Bisplit graphs -- A Structural and algorithmic study

A dominating set $S$ of a graph $G(V,E)$ is called a \textit{secure dominating set} if each vertex $u \in V(G) \setminus S$ is adjacent to a vertex $v \in S$ such that $(S \setminus \{v\}) \cup \{u\}$ is a dominating set of $G$. The \textit{secure domination number} $γ_s(G)$ of $G$ is the minimum cardinality of a secure dominating set of $G$. The \textit{Minimum Secure Domination problem} is to find a secure dominating set of a graph $G$ of cardinality $γ_s(G)$. In this paper, the computational complexity of the secure domination problem on several graph classes is investigated. The decision version of secure domination problem was shown to be NP-complete on star(comb) convex split graphs and bisplit graphs. So we further focus on complexity analysis of secure domination problem under additional structural restrictions on bisplit graphs. In particular, by imposing chordality as a parameter, we analyse its impact on the computational status of the problem on bisplit graphs.
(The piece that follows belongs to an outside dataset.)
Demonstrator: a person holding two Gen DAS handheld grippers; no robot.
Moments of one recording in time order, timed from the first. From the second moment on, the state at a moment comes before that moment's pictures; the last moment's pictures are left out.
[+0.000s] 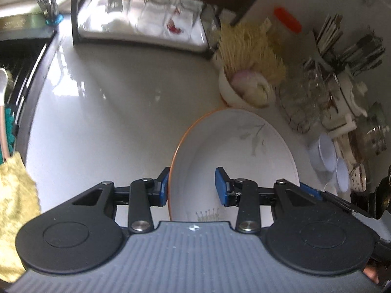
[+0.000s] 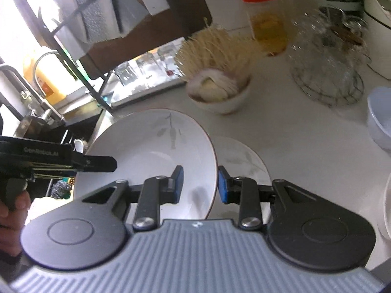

We establish the P versus NP-C dichotomy status of secure domination problem under restrictions on cycle length within bisplit graphs. In addition, we establish that the problem is polynomial-time solvable in chain graphs. We also prove that the secure domination problem cannot be approximated for a bisplit graph within a factor of $(1-ε)~ln~|V|$ for any $ε> 0$, unless $NP \subseteq DTIME(|V|^{O(log~log~|V|)})$.